Which isn’t to suggest that harnessing the Pygmalion effect will solve the employee engagement crisis overnight. The takeaway is much subtler: what you think about your employees shapes how you act toward them, which affects how they perform, which in turn affects what you believe about them. A virtuous cycle.
The same is obviously true in families, in friendships, and with ourselves. It bears thinking about. Changes in beliefs take time to become embedded in our thinking and even longer to show up in the responses of others. But it’s a step worth taking, given the huge potential rewards.
It was a study in the mid-1960s, led by Robert Rosenthal, a Harvard professor, and Lenore Jacobson, an elementary school principal in San Francisco, that first drew attention to the phenomenon (the Pygmalion effect is sometimes called the Rosenthal effect). The pair administered a test to students at the start of a school year to measure students’ IQs.
When Rosenthal and Jacobson shared the test results with teachers, they told teachers the students had taken the “Harvard Test of Inflected Acquisition,” which identified the students mostly likely to “bloom.”

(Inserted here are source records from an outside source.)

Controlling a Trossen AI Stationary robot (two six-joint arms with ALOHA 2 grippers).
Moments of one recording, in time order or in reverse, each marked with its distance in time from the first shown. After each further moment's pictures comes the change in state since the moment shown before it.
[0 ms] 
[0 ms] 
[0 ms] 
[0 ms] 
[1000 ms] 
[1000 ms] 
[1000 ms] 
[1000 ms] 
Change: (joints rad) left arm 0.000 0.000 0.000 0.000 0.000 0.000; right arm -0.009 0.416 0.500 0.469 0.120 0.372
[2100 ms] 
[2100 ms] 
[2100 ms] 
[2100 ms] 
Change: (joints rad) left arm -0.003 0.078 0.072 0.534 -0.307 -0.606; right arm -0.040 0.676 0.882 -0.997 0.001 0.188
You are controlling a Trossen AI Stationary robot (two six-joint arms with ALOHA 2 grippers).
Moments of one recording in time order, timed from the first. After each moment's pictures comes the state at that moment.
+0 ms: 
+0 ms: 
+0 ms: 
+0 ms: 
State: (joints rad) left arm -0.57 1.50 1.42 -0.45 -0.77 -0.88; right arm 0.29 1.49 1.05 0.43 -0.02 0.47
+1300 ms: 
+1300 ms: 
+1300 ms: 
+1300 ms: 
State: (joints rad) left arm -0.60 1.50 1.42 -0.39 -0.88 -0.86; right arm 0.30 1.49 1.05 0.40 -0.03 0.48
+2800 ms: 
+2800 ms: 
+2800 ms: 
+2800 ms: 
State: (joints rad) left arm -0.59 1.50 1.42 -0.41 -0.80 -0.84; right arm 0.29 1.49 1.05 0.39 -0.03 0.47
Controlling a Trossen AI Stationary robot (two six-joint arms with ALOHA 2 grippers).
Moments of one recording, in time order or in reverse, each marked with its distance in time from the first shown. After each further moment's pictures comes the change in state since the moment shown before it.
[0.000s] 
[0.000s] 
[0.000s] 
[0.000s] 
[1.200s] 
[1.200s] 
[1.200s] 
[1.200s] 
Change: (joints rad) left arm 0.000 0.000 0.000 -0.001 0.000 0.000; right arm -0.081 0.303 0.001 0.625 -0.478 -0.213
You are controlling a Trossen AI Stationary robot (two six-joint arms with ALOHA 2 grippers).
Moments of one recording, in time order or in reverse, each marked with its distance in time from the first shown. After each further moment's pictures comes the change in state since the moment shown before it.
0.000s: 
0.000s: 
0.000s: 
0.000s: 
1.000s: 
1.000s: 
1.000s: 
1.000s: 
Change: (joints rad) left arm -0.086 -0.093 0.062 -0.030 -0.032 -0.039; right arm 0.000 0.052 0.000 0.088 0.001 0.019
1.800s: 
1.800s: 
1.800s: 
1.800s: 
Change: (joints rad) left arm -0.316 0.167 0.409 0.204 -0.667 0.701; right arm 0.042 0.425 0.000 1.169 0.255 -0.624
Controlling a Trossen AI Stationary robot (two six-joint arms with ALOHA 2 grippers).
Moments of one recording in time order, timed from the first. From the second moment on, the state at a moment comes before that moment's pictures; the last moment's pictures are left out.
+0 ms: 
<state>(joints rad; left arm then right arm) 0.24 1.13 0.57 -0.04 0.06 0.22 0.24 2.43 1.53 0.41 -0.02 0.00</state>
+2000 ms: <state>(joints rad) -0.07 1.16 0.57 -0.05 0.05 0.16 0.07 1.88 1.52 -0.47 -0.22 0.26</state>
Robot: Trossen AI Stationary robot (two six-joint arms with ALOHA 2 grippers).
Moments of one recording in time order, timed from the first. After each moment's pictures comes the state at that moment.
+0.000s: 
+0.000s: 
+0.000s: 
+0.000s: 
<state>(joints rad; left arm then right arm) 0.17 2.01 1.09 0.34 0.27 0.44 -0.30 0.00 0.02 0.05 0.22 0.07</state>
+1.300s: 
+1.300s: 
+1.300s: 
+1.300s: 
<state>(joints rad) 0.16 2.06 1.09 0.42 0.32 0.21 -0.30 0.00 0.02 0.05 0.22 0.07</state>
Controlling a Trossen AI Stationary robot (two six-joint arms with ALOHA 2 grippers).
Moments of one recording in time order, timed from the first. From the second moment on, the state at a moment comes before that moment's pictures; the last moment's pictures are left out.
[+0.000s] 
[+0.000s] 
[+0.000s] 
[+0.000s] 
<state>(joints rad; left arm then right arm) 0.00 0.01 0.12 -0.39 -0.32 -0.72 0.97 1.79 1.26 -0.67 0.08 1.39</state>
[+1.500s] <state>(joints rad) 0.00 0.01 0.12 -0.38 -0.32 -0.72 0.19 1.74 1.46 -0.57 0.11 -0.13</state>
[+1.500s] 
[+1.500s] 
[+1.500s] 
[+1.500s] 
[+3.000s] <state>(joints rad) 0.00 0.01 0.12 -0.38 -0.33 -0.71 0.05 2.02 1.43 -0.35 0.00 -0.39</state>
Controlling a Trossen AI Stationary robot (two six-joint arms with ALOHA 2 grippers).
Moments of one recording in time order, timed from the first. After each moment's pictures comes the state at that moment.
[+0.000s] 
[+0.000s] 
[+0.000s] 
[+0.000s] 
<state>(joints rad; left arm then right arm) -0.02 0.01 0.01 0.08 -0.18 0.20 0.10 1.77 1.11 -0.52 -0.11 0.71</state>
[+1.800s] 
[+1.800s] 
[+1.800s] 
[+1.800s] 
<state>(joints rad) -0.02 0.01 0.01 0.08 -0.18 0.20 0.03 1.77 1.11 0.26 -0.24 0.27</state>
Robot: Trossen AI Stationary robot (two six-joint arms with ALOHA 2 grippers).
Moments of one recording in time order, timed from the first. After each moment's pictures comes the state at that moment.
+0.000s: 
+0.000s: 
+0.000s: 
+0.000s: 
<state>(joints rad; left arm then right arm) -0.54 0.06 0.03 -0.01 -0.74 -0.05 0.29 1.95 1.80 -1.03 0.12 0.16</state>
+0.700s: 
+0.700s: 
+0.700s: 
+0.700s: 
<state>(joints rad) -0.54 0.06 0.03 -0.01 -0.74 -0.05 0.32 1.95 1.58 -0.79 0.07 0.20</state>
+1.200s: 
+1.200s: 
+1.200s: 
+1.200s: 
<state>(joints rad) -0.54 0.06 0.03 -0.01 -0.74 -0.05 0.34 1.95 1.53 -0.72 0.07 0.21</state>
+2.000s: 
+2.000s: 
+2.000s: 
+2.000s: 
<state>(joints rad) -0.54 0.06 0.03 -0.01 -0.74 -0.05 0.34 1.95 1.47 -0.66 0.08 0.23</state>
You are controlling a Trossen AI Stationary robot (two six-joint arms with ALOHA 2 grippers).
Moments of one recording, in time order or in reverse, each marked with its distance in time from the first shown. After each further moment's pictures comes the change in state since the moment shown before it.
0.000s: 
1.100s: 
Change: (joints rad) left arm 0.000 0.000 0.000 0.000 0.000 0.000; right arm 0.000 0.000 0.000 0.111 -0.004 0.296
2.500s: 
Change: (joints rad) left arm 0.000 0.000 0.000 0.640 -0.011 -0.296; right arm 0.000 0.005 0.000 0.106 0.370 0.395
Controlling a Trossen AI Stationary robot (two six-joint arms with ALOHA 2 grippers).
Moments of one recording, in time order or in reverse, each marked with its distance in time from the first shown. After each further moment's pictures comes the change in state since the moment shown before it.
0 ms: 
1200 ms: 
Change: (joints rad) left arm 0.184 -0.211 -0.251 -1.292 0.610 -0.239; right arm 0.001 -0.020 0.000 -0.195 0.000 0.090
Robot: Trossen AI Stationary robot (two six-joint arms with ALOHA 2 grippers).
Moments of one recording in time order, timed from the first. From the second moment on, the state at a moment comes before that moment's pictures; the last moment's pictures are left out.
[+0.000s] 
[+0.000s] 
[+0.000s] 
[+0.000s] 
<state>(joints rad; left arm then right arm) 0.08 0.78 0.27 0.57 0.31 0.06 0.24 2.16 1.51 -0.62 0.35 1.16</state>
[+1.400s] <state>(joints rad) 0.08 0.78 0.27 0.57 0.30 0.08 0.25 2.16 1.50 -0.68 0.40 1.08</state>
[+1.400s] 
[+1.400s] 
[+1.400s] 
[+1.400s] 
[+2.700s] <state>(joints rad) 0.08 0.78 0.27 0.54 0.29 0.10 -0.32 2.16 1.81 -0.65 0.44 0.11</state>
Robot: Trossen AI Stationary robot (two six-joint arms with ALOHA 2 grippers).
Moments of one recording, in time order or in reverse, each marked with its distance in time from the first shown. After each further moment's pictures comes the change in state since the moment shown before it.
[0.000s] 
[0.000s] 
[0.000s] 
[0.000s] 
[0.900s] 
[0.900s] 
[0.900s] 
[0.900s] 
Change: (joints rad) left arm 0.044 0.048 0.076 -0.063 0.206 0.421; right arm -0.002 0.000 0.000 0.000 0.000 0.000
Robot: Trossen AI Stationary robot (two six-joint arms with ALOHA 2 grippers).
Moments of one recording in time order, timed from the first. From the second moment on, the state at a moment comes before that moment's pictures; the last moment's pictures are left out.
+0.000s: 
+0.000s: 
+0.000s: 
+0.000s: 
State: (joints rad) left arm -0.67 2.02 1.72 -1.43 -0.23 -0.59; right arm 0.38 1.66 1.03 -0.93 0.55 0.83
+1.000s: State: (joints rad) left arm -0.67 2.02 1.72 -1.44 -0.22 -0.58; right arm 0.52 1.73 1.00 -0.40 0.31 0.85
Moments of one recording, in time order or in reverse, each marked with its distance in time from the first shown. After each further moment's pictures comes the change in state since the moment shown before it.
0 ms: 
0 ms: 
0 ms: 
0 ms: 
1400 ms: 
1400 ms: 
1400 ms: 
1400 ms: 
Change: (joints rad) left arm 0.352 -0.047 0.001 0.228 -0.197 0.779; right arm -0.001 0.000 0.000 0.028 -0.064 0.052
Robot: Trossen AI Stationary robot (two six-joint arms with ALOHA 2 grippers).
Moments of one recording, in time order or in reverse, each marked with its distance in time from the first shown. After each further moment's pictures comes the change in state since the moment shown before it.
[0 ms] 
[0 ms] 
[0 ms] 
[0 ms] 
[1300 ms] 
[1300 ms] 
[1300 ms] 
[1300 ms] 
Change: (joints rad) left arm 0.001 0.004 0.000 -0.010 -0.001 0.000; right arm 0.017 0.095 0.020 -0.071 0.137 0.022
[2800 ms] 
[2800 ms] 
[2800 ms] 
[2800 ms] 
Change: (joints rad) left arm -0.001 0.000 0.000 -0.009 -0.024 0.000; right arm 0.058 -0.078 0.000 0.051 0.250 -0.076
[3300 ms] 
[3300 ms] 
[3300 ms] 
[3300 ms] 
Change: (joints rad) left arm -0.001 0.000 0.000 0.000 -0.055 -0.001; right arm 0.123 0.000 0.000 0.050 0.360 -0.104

The Harvard Test was, of course, a sham, and no more accurate than a coin flip at predicting a student’s potential. Rosenthal and Jacobson had chosen the “bloomers” at random – but the teachers didn’t know that.
At the end of the year, Rosenthal and Jacobson found a marked difference in IQ scores between “bloomers” and “non-bloomers” – it seemed the fake Harvard Test had created very real distinctions in students’ performances.
Rosenthal, who sat in on classes throughout the year, concluded that the gulf had been caused by teachers’ beliefs. Since the teachers had expected students to perform differently, they had treated them differently. Rosenthal categorized the four most important differences.
1 Climate Through both verbal and non-verbal communication, teachers tended to create a warmer, friendlier environment for “bloomers.”
2 Input factor Since teachers believed “bloomers” were capable of handling more information, they gave them more information to handle.
3 Response opportunity Teachers gave “bloomers” more time to respond, called on them more often, and let them speak longer, believing these students would know or eventually arrive at the right answer.
4 Feedback “Bloomers” were praised more. And, more importantly, “bloomers” were given differentiated feedback; instead of a simple “wrong” or “good job,” teachers told “bloomers” what specifically they could do better or what they did right – crucial to learning and improving.